PROBLEM STATEMENT: All of the data must be output exactly, with every picture left out.

DATASET SECTION:
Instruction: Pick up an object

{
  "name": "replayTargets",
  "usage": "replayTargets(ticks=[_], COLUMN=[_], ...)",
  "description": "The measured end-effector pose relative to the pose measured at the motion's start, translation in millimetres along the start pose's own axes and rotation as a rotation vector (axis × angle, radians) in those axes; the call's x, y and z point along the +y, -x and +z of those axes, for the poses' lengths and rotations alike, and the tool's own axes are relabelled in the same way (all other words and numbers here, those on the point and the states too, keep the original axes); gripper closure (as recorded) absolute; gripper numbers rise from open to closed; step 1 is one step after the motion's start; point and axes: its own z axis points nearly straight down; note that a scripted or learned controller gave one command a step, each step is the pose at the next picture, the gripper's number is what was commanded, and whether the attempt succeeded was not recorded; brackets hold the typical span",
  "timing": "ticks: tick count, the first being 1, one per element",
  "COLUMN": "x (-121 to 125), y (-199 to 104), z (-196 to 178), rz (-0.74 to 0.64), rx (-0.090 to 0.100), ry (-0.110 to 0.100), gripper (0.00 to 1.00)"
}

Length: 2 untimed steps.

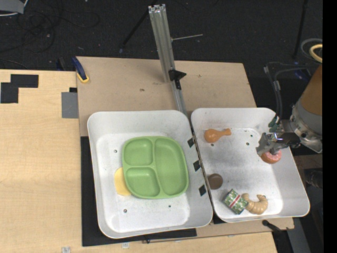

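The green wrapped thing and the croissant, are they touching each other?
Cannot tell. In the camera view the green packet and croissant sit very close, with no plain contact or gap.

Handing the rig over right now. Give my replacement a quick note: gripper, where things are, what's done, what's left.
Gripper: over the right white bin's right side, at a pink round object; hold not confirmed.
Also in the right bin: orange drumstick-shaped toy, small brown round piece, green packet, tan croissant-shaped toy.
Left white bin: green divided plate over a yellow piece.
Done: approach. Left: confirm grasp, lift.
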Motion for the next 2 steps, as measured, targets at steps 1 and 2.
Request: replayTargets(ticks=[1,2], x=[9.5,5.1], y=[-59.1,-109.4], z=[8.4,6.6], rz=[-0.001,0.000], rx=[0.000,0.000], ry=[-0.001,-0.002], gripper=[1.00,1.00])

WRITTEN RESPONSE:
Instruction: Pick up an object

{
  "name": "replayTargets",
  "usage": "replayTargets(ticks=[_], COLUMN=[_], ...)",
  "description": "The measured end-effector pose relative to the pose measured at the motion's start, translation in millimetres along the start pose's own axes and rotation as a rotation vector (axis × angle, radians) in those axes; the call's x, y and z point along the +y, -x and +z of those axes, for the poses' lengths and rotations alike, and the tool's own axes are relabelled in the same way (all other words and numbers here, those on the point and the states too, keep the original axes); gripper closure (as recorded) absolute; gripper numbers rise from open to closed; step 1 is one step after the motion's start; point and axes: its own z axis points nearly straight down; note that a scripted or learned controller gave one command a step, each step is the pose at the next picture, the gripper's number is what was commanded, and whether the attempt succeeded was not recorded; brackets hold the typical span",
  "timing": "ticks: tick count, the first being 1, one per element",
  "COLUMN": "x (-121 to 125), y (-199 to 104), z (-196 to 178), rz (-0.74 to 0.64), rx (-0.090 to 0.100), ry (-0.110 to 0.100), gripper (0.00 to 1.00)"
}

Length: 2 untimed steps.


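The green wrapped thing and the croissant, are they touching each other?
Cannot tell. In the camera view the green packet and croissant sit very close, with no plain contact or gap.

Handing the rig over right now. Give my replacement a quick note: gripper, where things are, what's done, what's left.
Gripper: over the right white bin's right side, at a pink round object; hold not confirmed.
Also in the right bin: orange drumstick-shaped toy, small brown round piece, green packet, tan croissant-shaped toy.
Left white bin: green divided plate over a yellow piece.
Done: approach. Left: confirm grasp, lift.
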Motion for the next 2 steps, as measured, targets at steps 1 and 2.
Request: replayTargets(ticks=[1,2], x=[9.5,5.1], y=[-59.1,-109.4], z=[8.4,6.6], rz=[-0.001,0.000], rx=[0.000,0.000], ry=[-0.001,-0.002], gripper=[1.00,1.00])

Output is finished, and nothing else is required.